Exercise instructions
The listing below has to be output exactly as given, less its pictures.

Data section
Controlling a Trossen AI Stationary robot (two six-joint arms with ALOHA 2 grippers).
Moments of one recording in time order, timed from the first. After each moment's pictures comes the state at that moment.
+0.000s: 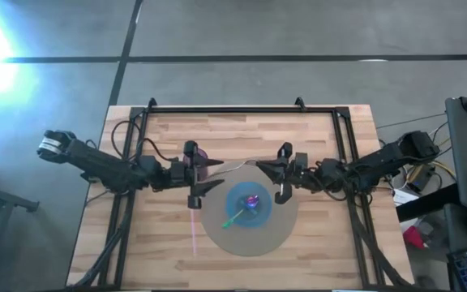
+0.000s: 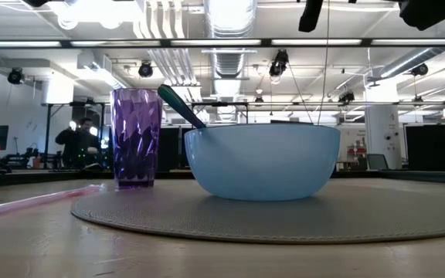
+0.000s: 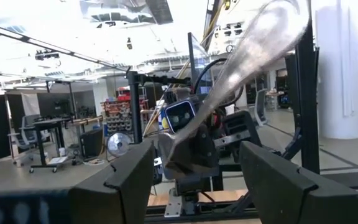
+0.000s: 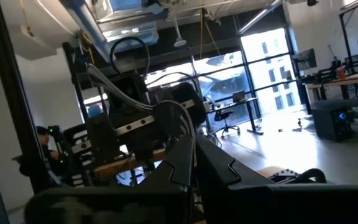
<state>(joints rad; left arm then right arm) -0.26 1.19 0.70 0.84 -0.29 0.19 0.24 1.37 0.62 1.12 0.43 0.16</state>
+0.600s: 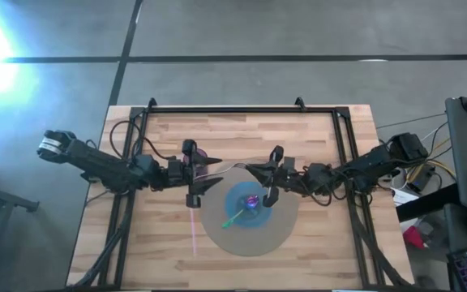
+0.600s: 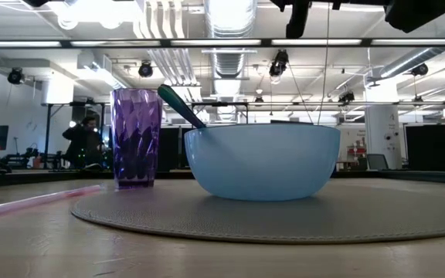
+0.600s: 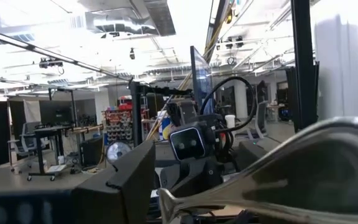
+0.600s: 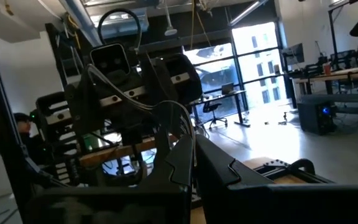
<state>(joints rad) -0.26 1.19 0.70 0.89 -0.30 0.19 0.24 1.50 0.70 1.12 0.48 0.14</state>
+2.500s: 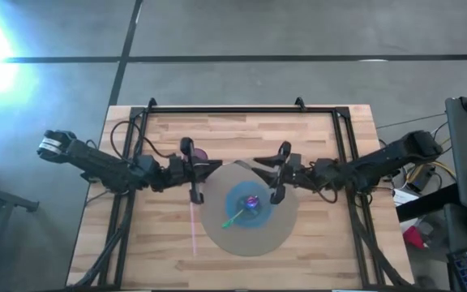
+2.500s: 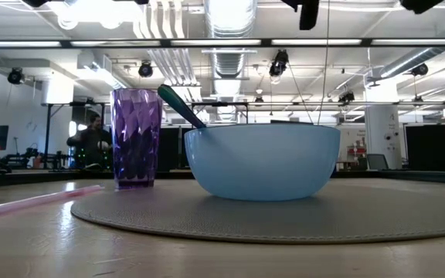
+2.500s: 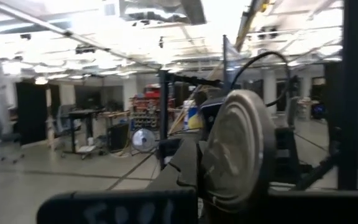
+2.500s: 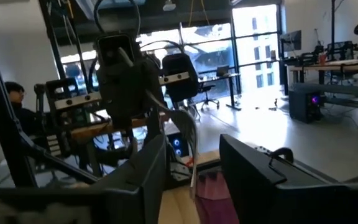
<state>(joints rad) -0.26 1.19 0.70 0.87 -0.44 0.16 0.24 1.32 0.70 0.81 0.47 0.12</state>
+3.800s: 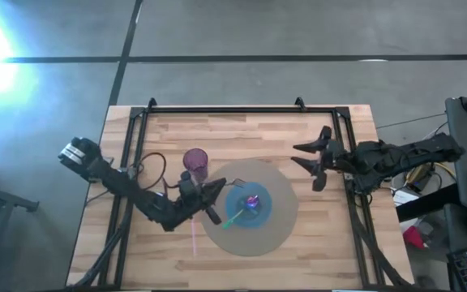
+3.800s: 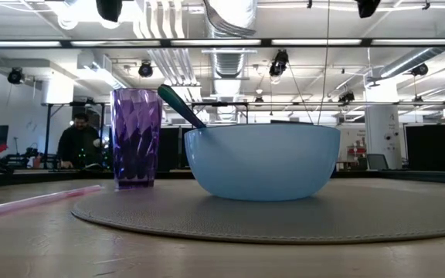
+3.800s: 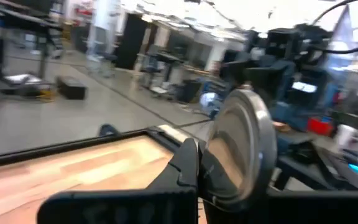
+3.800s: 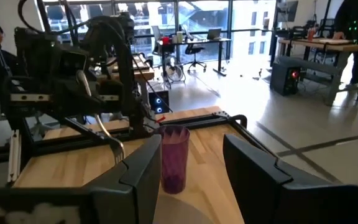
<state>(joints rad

Exercise output
Controlling a Trossen AI Stationary robot (two six-joint arms with ALOHA 2 grippers).
Moments of one recording in time order, timed from the first. After each moment's pictures comes the state at that moment.
+0.000s: 
+0.000s: 
+0.000s: 
+0.000s: 
<state>(joints rad; left arm then right arm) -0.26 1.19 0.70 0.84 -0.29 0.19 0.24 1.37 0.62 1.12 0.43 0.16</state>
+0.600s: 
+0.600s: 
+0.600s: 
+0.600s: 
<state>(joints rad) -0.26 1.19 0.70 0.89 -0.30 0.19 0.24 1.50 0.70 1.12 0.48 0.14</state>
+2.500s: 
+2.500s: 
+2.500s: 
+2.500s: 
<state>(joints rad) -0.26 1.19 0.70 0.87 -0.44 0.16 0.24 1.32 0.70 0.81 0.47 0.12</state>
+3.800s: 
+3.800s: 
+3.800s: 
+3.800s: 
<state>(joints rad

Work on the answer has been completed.